Optimal amortized regret in every interval
This addresses the challenge of providing strong performance guarantees in all intervals for online learning, which is incremental over prior work that offered weaker bounds like O(√(x log T)).
The paper tackles the problem of achieving optimal amortized regret in every interval for the next-bit prediction task, presenting a randomized algorithm that achieves O(√x) regret in any interval of length x, with an empirically estimated constant of around 2.1 for T up to 2000.
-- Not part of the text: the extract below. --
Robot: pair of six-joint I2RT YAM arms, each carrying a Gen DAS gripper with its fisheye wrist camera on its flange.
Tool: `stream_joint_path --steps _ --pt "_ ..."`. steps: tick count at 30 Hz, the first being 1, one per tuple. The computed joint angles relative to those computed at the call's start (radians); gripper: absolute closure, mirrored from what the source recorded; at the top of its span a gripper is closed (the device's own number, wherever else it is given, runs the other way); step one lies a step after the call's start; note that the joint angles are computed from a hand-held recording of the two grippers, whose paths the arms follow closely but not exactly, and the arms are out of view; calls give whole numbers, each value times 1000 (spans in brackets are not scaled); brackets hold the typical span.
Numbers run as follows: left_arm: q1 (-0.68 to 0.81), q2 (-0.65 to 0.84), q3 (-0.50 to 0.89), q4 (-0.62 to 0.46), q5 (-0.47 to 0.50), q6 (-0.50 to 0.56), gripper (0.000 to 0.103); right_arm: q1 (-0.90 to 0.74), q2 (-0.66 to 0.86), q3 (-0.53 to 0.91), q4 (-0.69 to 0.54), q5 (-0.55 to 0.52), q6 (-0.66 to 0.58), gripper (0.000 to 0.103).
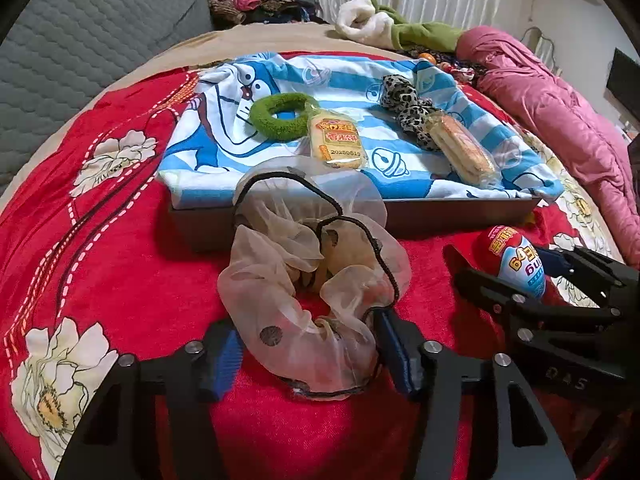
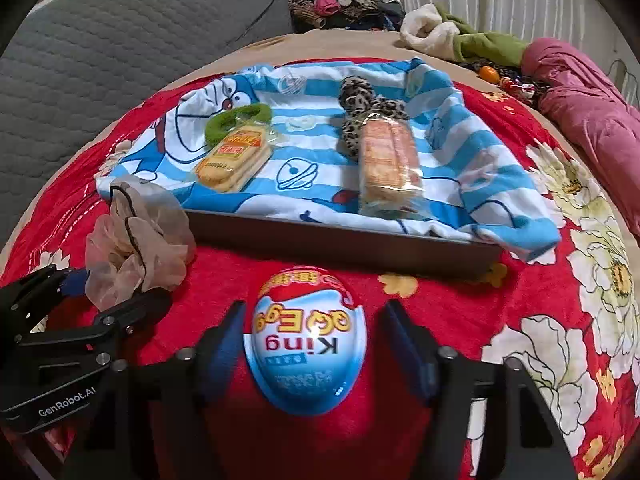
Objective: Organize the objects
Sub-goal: 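Close the left tool on the beige mesh scrunchie while the right tool grasps the Kinder egg, then lift the scrunchie and Kinder egg and carry both over the striped tray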
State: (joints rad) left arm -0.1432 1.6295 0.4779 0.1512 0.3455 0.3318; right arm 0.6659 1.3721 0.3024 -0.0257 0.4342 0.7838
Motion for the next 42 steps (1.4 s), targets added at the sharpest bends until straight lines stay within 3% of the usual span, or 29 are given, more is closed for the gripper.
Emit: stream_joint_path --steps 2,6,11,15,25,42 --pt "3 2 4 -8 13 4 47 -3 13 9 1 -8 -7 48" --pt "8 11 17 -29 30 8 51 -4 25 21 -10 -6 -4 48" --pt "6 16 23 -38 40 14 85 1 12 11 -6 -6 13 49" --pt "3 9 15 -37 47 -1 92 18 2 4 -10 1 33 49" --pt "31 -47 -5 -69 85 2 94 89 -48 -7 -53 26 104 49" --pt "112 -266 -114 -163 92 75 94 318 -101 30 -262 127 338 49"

Consider the classical problem of predicting the next bit in a sequence of bits. A standard performance measure is {\em regret} (loss in payoff) with respect to a set of experts. For example if we measure performance with respect to two constant experts one that always predicts 0's and another that always predicts 1's it is well known that one can get regret $O(\sqrt T)$ with respect to the best expert by using, say, the weighted majority algorithm. But this algorithm does not provide performance guarantee in any interval. There are other algorithms that ensure regret $O(\sqrt {x \log T})$ in any interval of length $x$. In this paper we show a randomized algorithm that in an amortized sense gets a regret of $O(\sqrt x)$ for any interval when the sequence is partitioned into intervals arbitrarily. We empirically estimated the constant in the $O()$ for $T$ upto 2000 and found it to be small -- around 2.1. We also experimentally evaluate the efficacy of this algorithm in predicting high frequency stock data.